The data below must be copied in full and without any change.
++++++++++++++++++++
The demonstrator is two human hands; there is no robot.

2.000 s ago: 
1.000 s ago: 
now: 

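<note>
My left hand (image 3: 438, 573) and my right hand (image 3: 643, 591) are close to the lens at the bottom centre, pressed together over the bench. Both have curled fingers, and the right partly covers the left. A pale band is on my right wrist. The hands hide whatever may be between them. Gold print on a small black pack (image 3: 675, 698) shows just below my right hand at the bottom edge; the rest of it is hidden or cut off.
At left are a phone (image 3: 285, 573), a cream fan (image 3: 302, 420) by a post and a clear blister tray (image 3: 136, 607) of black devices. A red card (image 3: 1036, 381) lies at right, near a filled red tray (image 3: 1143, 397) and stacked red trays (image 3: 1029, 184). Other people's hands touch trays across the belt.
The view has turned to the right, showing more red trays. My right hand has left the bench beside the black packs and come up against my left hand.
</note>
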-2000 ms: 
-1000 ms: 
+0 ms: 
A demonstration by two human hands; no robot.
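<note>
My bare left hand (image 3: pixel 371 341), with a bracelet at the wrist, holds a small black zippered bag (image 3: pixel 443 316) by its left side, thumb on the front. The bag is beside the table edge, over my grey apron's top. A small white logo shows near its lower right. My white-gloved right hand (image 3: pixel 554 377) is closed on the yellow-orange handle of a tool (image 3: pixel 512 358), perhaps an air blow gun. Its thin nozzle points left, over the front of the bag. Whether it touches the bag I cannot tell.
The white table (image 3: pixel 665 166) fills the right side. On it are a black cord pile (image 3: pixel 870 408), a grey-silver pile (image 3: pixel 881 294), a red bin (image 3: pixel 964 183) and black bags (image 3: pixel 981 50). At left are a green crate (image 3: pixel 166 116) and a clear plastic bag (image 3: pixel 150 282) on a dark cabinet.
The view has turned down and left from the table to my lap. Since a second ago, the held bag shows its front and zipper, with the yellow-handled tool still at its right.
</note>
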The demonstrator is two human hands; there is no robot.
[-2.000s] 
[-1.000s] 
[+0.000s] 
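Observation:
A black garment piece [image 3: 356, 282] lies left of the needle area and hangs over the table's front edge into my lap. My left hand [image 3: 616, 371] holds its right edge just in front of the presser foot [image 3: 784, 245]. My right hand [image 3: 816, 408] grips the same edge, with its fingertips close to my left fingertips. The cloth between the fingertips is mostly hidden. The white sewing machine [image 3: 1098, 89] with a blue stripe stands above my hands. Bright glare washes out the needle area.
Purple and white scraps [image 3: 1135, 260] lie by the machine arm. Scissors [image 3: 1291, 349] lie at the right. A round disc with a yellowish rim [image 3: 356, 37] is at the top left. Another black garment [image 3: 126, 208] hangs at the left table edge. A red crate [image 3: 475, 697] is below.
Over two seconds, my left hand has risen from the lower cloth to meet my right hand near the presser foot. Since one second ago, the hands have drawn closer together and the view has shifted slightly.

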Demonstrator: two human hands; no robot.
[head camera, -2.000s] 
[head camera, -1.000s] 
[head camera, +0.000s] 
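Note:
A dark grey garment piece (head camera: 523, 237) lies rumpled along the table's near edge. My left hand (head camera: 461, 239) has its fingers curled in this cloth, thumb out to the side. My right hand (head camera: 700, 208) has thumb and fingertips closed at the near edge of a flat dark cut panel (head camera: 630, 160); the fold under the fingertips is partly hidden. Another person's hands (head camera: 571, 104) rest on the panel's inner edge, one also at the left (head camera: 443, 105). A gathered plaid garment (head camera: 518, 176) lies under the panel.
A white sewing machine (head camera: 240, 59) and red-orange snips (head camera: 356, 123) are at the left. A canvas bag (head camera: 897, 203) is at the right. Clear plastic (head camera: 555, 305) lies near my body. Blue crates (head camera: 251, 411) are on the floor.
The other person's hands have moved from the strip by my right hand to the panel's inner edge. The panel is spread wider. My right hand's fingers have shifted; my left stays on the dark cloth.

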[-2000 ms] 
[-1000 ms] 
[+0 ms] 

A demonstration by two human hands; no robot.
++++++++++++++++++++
▶ RESPONSE TO THIS TASK
The demonstrator is two human hands; there is no robot.

2.000 s ago: 
1.000 s ago: 
now: 

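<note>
My left hand (image 3: 438, 573) and my right hand (image 3: 643, 591) are close to the lens at the bottom centre, pressed together over the bench. Both have curled fingers, and the right partly covers the left. A pale band is on my right wrist. The hands hide whatever may be between them. Gold print on a small black pack (image 3: 675, 698) shows just below my right hand at the bottom edge; the rest of it is hidden or cut off.
At left are a phone (image 3: 285, 573), a cream fan (image 3: 302, 420) by a post and a clear blister tray (image 3: 136, 607) of black devices. A red card (image 3: 1036, 381) lies at right, near a filled red tray (image 3: 1143, 397) and stacked red trays (image 3: 1029, 184). Other people's hands touch trays across the belt.
The view has turned to the right, showing more red trays. My right hand has left the bench beside the black packs and come up against my left hand.
</note>
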-2000 ms: 
-1000 ms: 
+0 ms: 
A demonstration by two human hands; no robot.
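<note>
My bare left hand (image 3: pixel 371 341), with a bracelet at the wrist, holds a small black zippered bag (image 3: pixel 443 316) by its left side, thumb on the front. The bag is beside the table edge, over my grey apron's top. A small white logo shows near its lower right. My white-gloved right hand (image 3: pixel 554 377) is closed on the yellow-orange handle of a tool (image 3: pixel 512 358), perhaps an air blow gun. Its thin nozzle points left, over the front of the bag. Whether it touches the bag I cannot tell.
The white table (image 3: pixel 665 166) fills the right side. On it are a black cord pile (image 3: pixel 870 408), a grey-silver pile (image 3: pixel 881 294), a red bin (image 3: pixel 964 183) and black bags (image 3: pixel 981 50). At left are a green crate (image 3: pixel 166 116) and a clear plastic bag (image 3: pixel 150 282) on a dark cabinet.
The view has turned down and left from the table to my lap. Since a second ago, the held bag shows its front and zipper, with the yellow-handled tool still at its right.
</note>
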The demonstrator is two human hands; there is no robot.
[-2.000s] 
[-1.000s] 
[+0.000s] 
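Observation:
A black garment piece [image 3: 356, 282] lies left of the needle area and hangs over the table's front edge into my lap. My left hand [image 3: 616, 371] holds its right edge just in front of the presser foot [image 3: 784, 245]. My right hand [image 3: 816, 408] grips the same edge, with its fingertips close to my left fingertips. The cloth between the fingertips is mostly hidden. The white sewing machine [image 3: 1098, 89] with a blue stripe stands above my hands. Bright glare washes out the needle area.
Purple and white scraps [image 3: 1135, 260] lie by the machine arm. Scissors [image 3: 1291, 349] lie at the right. A round disc with a yellowish rim [image 3: 356, 37] is at the top left. Another black garment [image 3: 126, 208] hangs at the left table edge. A red crate [image 3: 475, 697] is below.
Over two seconds, my left hand has risen from the lower cloth to meet my right hand near the presser foot. Since one second ago, the hands have drawn closer together and the view has shifted slightly.
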
Demonstrator: two human hands; no robot.
[head camera, -2.000s] 
[head camera, -1.000s] 
[head camera, +0.000s] 
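Note:
A dark grey garment piece (head camera: 523, 237) lies rumpled along the table's near edge. My left hand (head camera: 461, 239) has its fingers curled in this cloth, thumb out to the side. My right hand (head camera: 700, 208) has thumb and fingertips closed at the near edge of a flat dark cut panel (head camera: 630, 160); the fold under the fingertips is partly hidden. Another person's hands (head camera: 571, 104) rest on the panel's inner edge, one also at the left (head camera: 443, 105). A gathered plaid garment (head camera: 518, 176) lies under the panel.
A white sewing machine (head camera: 240, 59) and red-orange snips (head camera: 356, 123) are at the left. A canvas bag (head camera: 897, 203) is at the right. Clear plastic (head camera: 555, 305) lies near my body. Blue crates (head camera: 251, 411) are on the floor.
The other person's hands have moved from the strip by my right hand to the panel's inner edge. The panel is spread wider. My right hand's fingers have shifted; my left stays on the dark cloth.
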
[-2000 ms] 
[-1000 ms] 
[+0 ms] 

A demonstration by two human hands; no robot.

No more output is required for the exercise.